* _Work request_
Write the whole listing out again, word for word.

-- Opening Marker --

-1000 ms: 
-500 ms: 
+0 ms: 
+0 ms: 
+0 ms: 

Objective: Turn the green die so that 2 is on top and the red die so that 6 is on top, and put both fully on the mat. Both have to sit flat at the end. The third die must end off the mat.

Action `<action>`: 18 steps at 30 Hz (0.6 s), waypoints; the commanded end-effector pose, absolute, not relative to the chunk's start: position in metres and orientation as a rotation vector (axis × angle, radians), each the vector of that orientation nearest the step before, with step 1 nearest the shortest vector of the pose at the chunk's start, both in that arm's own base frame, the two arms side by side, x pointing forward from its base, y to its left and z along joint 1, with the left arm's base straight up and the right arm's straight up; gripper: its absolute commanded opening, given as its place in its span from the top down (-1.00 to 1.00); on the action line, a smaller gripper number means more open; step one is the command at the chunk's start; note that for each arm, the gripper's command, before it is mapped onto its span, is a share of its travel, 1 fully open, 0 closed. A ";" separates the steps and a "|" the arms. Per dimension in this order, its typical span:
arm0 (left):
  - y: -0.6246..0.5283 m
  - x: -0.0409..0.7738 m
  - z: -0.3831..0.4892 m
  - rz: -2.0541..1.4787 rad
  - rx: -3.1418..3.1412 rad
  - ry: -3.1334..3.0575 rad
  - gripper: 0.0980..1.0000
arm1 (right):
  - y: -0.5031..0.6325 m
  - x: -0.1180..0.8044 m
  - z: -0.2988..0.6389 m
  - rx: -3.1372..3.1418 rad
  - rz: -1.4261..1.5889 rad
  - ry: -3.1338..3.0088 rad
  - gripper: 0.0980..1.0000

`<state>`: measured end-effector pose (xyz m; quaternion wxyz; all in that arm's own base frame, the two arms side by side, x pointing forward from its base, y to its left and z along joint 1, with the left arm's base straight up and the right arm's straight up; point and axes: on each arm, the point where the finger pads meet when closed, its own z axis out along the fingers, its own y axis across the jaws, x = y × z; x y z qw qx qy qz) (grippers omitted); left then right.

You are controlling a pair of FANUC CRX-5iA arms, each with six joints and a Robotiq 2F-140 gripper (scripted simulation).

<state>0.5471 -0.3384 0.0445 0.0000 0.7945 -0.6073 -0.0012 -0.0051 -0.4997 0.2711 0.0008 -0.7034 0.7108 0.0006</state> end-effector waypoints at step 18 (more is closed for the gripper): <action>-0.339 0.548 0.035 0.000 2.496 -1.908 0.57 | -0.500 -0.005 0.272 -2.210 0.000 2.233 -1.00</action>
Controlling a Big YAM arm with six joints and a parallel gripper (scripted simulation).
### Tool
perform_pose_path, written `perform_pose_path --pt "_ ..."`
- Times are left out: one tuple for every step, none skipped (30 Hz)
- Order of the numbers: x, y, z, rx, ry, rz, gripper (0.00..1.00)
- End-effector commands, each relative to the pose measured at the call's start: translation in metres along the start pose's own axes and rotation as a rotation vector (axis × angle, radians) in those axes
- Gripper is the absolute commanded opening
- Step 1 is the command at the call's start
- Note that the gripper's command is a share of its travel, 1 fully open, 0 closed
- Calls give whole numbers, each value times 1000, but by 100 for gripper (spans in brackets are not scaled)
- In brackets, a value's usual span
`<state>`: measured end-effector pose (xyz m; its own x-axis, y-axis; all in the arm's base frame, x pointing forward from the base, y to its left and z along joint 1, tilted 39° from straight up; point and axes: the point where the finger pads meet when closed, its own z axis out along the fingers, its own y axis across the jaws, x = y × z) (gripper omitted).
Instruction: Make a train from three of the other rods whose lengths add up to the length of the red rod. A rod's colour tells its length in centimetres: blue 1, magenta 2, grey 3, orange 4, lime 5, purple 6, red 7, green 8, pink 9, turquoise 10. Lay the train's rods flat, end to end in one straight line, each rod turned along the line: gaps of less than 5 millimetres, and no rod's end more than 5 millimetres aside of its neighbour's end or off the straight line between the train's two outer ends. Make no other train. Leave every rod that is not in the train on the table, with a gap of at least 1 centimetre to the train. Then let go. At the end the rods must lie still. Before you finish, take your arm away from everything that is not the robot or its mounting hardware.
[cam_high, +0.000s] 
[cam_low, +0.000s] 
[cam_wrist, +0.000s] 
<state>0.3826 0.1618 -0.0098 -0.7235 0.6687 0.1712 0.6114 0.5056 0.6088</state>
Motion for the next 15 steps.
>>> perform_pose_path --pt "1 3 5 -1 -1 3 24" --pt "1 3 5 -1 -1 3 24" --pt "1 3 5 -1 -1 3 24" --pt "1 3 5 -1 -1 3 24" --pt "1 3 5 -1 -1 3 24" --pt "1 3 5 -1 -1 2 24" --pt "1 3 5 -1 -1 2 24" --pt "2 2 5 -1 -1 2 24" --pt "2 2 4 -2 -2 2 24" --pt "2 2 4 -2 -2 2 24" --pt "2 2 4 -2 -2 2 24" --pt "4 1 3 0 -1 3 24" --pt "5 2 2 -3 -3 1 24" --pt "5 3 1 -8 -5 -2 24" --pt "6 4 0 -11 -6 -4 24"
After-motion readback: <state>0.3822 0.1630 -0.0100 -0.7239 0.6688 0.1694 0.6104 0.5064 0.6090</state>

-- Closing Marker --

* _Your solution_
-1000 ms: 
-500 ms: 
+0 ms: 
+0 ms: 
+0 ms: 

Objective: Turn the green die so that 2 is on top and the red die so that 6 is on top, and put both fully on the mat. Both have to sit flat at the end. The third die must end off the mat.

Action `<action>`: 18 steps at 30 Hz (0.6 s), waypoints; the commanded end-effector pose, absolute, not relative to the chunk's start: position in metres and orientation as a rotation vector (axis × angle, radians), each the vector of that orientation nearest the step before, with step 1 nearest the shortest vector of the pose at the chunk's start, both in that arm's own base frame, the two arms side by side, x pointing forward from its base, y to its left and z along joint 1, with the left arm's base straight up and the right arm's straight up; gripper: its absolute commanded opening, given as its place in its span from the top down (-1.00 to 1.00); on the action line, a smaller gripper number means more open; step one is the command at the chunk's start; note that for each arm, the gripper's command, before it is mapped onto its span, is a share of its travel, 1 fully open, 0 closed. A ";" separates the steps and a "|" the arms. Per dimension in this order, its typical span:
arm0 (left):
  - y: -0.6246..0.5283 m
  - x: -0.0409..0.7738 m
  - z: -0.3831..0.4892 m
  - rz: -2.0541..1.4787 rad
  - rx: -3.1418..3.1412 rad
  - ry: -3.1334..3.0575 rad
  - gripper: 0.0980..1.0000
arm1 (right):
  - y: -0.5031..0.6325 m
  - x: -0.1180..0.8044 m
  - z: -0.2988..0.6389 m
  - rx: -3.1372..3.1418 rad
  - rz: -1.4261..1.5889 rad
  - ry: -3.1338..3.0088 rad
  - gripper: 0.0980..1.0000

`<state>`: measured end-effector pose (xyz m; quaternion wxyz; all in that arm's own base frame, the two arms side by side, x pointing forward from its base, y to its left and z along joint 1, with the left arm's base straight up and the right arm's straight up; point and axes: on each arm, the point where the finger pads meet when closed, its own z axis out along the fingers, its own y axis across the jaws, x = y × z; x y z qw qx qy qz) (grippers omitted); left then right.

You are controlling a pair of FANUC CRX-5iA arms, each with six joints and a Robotiq 2F-140 gripper (scripted simulation).

<state>0.5471 -0.3384 0.0445 0.0000 0.7945 -0.6073 -0.0012 -0.0051 -0.4997 0.2711 0.0008 -0.7034 0.7108 0.0006</state> end-effector waypoints at step 18 (more is closed for the gripper): <action>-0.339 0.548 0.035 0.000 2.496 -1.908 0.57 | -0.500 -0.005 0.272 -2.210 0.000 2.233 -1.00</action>
Controlling a Big YAM arm with six joints and a parallel gripper (scripted simulation).
### Tool
perform_pose_path, written `perform_pose_path --pt "_ ..."`
- Times are left out: one tuple for every step, none skipped (30 Hz)
- Order of the numbers: x, y, z, rx, ry, rz, gripper (0.00..1.00)
- End-effector commands, each relative to the pose measured at the call's start: translation in metres along the start pose's own axes and rotation as a rotation vector (axis × angle, radians) in those axes
- Gripper is the absolute commanded opening
- Step 1 is the command at the call's start
- Note that the gripper's command is a share of its travel, 1 fully open, 0 closed
- Calls give whole numbers, each value times 1000, but by 100 for gripper (spans in brackets are not scaled)
- In brackets, a value's usual span
`<state>`: measured end-effector pose (xyz m; its own x-axis, y-axis; all in the arm's base frame, x pointing forward from the base, y to its left and z along joint 1, tilted 39° from straight up; point and axes: the point where the finger pads meet when closed, its own z axis out along the fingers, its own y axis across the jaws, x = y × z) (gripper omitted).
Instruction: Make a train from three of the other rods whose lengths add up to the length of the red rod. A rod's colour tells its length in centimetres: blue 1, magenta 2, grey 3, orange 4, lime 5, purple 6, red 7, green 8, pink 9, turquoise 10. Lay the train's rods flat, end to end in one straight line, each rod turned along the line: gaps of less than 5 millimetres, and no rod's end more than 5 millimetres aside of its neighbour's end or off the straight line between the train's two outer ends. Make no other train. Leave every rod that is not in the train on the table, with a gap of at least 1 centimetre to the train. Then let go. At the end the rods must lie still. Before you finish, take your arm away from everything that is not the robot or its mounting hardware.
[cam_high, +0.000s] 
[cam_low, +0.000s] 
[cam_wrist, +0.000s] 
<state>0.3826 0.1618 -0.0098 -0.7235 0.6687 0.1712 0.6114 0.5056 0.6088</state>
Motion for the next 15 steps.
>>> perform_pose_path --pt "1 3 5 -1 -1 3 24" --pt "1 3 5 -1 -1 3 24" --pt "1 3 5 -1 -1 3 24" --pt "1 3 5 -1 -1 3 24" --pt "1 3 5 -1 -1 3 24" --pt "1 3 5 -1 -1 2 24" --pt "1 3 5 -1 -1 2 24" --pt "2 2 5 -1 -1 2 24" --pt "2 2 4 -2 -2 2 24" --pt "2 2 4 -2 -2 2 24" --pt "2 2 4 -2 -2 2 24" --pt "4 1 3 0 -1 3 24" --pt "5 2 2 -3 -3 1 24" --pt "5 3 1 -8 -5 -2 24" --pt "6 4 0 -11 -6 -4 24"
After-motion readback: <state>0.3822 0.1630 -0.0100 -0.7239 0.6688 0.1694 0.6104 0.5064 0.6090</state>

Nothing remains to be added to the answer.